Papa drew me down onto the couch beside him and pulled my head onto his lap, ruffling my short, ugly hair. "Why this masquerade, Jen? You cannot be your brothers, nor would I ever wish it. You are my beloved daughter, a woman of intelligence and generous heart, and I glorify good Vasrin's creation every day that your path travels alongside my own. But you hide here with rae and chase these ghosts of the past instead of finding friends and living your own joys. Why do you treat yourself so slightingly?"

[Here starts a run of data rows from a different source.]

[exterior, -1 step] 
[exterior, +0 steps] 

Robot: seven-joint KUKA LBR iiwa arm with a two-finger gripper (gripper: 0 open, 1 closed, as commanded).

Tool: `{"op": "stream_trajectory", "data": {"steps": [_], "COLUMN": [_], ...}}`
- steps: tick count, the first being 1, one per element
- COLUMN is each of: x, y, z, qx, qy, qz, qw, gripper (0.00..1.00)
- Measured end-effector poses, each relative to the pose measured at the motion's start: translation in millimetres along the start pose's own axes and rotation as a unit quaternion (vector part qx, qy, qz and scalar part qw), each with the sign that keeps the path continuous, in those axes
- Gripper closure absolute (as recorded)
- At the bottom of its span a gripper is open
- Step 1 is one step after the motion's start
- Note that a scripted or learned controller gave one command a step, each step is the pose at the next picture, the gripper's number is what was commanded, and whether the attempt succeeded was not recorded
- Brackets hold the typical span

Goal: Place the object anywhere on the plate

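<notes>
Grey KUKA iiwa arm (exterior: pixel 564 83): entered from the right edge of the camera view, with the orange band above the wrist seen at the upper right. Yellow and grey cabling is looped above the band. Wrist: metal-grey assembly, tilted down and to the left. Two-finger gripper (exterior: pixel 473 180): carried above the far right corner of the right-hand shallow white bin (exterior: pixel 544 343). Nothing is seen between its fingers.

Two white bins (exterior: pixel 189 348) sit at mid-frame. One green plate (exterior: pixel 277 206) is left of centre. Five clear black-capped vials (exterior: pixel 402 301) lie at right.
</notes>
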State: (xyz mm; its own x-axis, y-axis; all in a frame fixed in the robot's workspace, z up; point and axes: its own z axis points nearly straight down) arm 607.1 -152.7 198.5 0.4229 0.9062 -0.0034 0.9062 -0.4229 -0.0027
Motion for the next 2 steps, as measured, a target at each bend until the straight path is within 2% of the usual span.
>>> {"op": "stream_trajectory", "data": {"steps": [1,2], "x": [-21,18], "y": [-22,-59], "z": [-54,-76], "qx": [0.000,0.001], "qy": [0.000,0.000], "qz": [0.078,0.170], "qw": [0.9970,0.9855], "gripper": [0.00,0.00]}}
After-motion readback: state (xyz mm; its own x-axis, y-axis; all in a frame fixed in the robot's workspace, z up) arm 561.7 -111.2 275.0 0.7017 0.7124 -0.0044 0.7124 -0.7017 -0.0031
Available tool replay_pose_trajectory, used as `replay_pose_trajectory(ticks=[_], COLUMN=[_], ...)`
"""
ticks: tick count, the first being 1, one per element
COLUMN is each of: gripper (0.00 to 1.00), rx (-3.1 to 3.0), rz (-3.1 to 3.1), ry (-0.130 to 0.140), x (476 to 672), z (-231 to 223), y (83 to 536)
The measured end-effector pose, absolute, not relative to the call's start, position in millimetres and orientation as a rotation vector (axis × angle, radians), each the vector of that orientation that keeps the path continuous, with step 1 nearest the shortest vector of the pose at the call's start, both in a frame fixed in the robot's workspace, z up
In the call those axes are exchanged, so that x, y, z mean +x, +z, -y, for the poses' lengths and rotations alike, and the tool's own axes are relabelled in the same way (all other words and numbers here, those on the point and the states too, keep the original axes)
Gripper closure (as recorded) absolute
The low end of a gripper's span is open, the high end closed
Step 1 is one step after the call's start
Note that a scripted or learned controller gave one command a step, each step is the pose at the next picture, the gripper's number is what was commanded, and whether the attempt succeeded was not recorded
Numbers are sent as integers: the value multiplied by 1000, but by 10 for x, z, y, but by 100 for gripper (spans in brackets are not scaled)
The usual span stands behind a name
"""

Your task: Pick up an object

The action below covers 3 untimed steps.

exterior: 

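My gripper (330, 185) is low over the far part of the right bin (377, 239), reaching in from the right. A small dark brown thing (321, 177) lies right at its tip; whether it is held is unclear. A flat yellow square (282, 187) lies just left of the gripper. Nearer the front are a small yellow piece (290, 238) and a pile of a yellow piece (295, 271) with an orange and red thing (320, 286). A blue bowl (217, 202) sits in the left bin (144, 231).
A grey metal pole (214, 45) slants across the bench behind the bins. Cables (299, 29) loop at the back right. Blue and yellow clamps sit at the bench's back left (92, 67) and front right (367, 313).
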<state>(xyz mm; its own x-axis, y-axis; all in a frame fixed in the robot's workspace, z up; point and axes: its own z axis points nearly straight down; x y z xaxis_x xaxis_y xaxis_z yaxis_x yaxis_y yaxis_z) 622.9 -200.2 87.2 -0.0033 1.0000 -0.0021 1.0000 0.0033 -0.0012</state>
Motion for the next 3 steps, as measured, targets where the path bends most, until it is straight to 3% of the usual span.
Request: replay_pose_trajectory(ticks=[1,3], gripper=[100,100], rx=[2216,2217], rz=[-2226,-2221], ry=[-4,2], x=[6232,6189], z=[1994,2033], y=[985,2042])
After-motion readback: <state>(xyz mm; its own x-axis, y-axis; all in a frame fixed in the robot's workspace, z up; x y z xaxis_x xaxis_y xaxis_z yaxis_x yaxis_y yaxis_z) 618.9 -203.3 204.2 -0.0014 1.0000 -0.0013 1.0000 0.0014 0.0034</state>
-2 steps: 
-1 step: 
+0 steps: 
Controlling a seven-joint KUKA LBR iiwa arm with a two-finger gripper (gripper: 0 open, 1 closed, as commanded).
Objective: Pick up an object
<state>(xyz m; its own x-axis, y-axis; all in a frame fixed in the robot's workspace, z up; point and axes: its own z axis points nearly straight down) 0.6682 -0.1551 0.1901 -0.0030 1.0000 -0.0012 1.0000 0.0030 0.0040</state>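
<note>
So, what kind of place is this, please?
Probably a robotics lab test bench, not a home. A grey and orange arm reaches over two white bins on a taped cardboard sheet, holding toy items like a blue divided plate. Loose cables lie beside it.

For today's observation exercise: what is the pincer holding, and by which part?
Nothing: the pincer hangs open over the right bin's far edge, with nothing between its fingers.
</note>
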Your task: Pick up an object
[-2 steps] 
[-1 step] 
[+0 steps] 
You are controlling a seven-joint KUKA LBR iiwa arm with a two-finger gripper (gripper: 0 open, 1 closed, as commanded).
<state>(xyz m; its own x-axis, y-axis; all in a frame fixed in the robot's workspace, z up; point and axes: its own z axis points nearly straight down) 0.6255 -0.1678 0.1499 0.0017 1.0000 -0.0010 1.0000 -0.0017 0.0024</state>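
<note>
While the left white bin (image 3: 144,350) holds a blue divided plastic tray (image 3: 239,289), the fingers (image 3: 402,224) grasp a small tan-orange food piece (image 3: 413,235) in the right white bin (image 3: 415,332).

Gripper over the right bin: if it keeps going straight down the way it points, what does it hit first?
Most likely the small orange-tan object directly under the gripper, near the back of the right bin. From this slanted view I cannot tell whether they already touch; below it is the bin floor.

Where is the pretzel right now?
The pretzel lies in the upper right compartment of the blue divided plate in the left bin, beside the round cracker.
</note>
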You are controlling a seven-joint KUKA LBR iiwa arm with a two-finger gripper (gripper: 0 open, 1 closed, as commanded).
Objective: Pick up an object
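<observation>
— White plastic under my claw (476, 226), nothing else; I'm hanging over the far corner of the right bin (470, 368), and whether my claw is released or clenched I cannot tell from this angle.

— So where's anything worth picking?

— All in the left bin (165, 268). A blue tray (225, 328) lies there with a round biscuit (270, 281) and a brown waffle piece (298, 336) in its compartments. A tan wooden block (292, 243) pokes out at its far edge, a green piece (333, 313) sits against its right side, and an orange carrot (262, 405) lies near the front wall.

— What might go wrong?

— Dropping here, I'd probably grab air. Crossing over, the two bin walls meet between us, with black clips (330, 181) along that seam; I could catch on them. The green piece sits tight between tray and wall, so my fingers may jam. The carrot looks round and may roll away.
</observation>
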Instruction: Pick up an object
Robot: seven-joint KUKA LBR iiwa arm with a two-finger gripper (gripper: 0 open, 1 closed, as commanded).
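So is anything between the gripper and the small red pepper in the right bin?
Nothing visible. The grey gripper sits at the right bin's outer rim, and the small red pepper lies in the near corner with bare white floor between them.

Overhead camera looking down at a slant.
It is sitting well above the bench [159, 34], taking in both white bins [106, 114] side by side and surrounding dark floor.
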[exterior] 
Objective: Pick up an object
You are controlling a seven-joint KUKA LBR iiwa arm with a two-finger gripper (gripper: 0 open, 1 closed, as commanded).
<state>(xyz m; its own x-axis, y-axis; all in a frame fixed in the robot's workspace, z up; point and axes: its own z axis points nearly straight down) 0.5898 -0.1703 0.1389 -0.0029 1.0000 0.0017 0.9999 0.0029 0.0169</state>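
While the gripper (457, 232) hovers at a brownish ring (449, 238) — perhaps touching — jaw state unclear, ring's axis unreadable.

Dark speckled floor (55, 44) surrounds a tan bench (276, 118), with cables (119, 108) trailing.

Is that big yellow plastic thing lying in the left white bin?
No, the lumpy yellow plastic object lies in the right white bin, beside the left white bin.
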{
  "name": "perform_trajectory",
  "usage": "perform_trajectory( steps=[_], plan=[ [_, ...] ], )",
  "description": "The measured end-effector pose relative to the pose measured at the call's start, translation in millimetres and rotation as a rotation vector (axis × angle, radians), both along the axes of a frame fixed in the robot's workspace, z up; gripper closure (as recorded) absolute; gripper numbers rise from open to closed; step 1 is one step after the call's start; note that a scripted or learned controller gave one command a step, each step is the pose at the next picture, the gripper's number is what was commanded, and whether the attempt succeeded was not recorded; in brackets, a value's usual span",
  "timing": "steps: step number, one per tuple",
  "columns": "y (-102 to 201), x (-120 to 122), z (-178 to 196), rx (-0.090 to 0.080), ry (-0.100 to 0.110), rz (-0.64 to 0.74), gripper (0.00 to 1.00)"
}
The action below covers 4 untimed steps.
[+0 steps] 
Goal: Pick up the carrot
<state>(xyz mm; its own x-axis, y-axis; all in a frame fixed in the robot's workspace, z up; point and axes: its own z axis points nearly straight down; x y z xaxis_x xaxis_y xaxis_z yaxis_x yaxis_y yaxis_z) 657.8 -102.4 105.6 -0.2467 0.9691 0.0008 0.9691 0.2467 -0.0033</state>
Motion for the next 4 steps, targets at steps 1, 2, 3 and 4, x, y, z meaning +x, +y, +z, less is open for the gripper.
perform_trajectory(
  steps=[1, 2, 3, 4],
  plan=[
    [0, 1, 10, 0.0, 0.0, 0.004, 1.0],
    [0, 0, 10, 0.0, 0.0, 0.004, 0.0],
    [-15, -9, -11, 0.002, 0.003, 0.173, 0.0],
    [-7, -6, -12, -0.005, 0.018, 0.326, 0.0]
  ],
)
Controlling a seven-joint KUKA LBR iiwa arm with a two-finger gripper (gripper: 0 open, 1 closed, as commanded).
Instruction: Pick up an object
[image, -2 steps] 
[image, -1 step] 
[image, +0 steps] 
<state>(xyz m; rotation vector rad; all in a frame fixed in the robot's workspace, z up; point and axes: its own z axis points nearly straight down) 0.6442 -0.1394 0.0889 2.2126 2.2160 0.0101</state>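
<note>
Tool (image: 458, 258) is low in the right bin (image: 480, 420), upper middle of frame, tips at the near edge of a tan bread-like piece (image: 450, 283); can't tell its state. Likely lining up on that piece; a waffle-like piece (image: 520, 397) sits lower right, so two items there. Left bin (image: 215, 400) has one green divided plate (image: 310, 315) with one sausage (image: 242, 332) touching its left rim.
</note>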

"I wear men's clothes because they are more comfortable and more practical when I work or travel. I keep my hair short because I don't have time to waste. I don't wear rings and baubles like Lady D'Sanya does at every hour of every day because I don't want to feel like a jeweler's cart at Tymnath market. I am what I am, Papa. Letting my hair grow long or wearing silk gowns or smiling at smarmy men who squirm when they see my neck will not change it. Now stop hiding from my question. Why won't you let me warn the Lady?"
"Because he asked us not."
"How can you—?"
"Because I have faith in the Way. Vasrin's creation is not disordered; we just cannot always discern the Shaper's pattern. There is a reason I was sent to serve in his house. A reason his mother was sent to me there. A reason we found refuge here and crossed his path."
It was strange to hear him speak with such firmness and conviction. Since he'd come to the hospice it had been as if the heart had gone out of him, so that even decisions so small as to what to wear each day had become difficult. But I still didn't share his belief.
"Perhaps the reason is that we can warn our princess of her danger."
He pulled my face around to look at him, and his eyes no longer sparkled, but shone with wonder that stilled my protests. He dropped his voice to a whisper as if someone might overhear. "Jen, I have seen the one he comes here to visit—not the Lady, but the one he names father. The man stays apart as you've noted for yourself. But one night when I could not sleep, I went walking in the gardens. He was doing the same, and we came face to face in the moonlight. Though he turned away quickly, I knew him, daughter. Back when you were a child, I had a close friend, a Healer named Dassine, one of the Preceptors and a man of great power and daring—"
"The man who fostered Prince D'Natheil."
"Yes. Back in those days Dassine asked me to Speak for him, for he was sorely troubled at something he had done. He confided only part of a very great mystery and made me vow on my life never to reveal what he had told me or anything of a man—two men, in fact—that he allowed me to speak with on that day, though I only saw one of them in the flesh. But I tell you, girl, the man I saw in the hospice garden was indeed the man who reigned for four years in Avonar as the Prince D'Natheil. The great Healer. The man who destroyed the Lords."